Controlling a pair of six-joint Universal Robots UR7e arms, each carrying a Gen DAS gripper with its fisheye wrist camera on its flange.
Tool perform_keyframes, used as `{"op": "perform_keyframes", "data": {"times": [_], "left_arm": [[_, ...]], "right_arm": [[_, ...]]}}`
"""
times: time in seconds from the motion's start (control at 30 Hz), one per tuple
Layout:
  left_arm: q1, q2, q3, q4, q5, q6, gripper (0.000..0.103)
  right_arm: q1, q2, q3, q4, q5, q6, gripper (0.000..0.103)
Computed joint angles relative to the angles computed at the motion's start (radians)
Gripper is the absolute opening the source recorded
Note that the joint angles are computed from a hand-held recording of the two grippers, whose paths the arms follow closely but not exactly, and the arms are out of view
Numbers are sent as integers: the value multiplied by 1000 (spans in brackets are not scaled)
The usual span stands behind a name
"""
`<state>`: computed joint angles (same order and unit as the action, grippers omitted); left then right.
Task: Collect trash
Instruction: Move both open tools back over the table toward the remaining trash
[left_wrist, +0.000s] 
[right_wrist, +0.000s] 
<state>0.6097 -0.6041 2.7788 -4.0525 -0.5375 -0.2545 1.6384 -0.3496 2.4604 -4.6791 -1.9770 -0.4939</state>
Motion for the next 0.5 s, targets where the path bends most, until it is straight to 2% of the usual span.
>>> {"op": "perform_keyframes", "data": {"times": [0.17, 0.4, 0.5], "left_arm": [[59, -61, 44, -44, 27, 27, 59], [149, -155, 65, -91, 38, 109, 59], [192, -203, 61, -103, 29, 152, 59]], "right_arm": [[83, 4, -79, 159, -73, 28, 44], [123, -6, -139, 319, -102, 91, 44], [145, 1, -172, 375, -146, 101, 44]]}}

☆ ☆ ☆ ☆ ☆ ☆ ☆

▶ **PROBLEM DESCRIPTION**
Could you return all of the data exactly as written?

▶ **ANSWER FOR THIS EXERCISE**
Controlling a pair of six-joint Universal Robots UR7e arms, each carrying a Gen DAS gripper with its fisheye wrist camera on its flange.
Tool perform_keyframes, used as `{"op": "perform_keyframes", "data": {"times": [_], "left_arm": [[_, ...]], "right_arm": [[_, ...]]}}`
"""
times: time in seconds from the motion's start (control at 30 Hz), one per tuple
Layout:
  left_arm: q1, q2, q3, q4, q5, q6, gripper (0.000..0.103)
  right_arm: q1, q2, q3, q4, q5, q6, gripper (0.000..0.103)
Computed joint angles relative to the angles computed at the motion's start (radians)
Gripper is the absolute opening the source recorded
Note that the joint angles are computed from a hand-held recording of the two grippers, whose paths the arms follow closely but not exactly, and the arms are out of view
Numbers are sent as integers: the value multiplied by 1000 (spans in brackets are not scaled)
The usual span stands behind a name
"""
`<state>`: computed joint angles (same order and unit as the action, grippers omitted); left then right.
Task: Collect trash
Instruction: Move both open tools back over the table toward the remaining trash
[left_wrist, +0.000s] 
[right_wrist, +0.000s] 
<state>0.6097 -0.6041 2.7788 -4.0525 -0.5375 -0.2545 1.6384 -0.3496 2.4604 -4.6791 -1.9770 -0.4939</state>
Motion for the next 0.5 s, targets where the path bends most, until it is straight to 2% of the usual span.
>>> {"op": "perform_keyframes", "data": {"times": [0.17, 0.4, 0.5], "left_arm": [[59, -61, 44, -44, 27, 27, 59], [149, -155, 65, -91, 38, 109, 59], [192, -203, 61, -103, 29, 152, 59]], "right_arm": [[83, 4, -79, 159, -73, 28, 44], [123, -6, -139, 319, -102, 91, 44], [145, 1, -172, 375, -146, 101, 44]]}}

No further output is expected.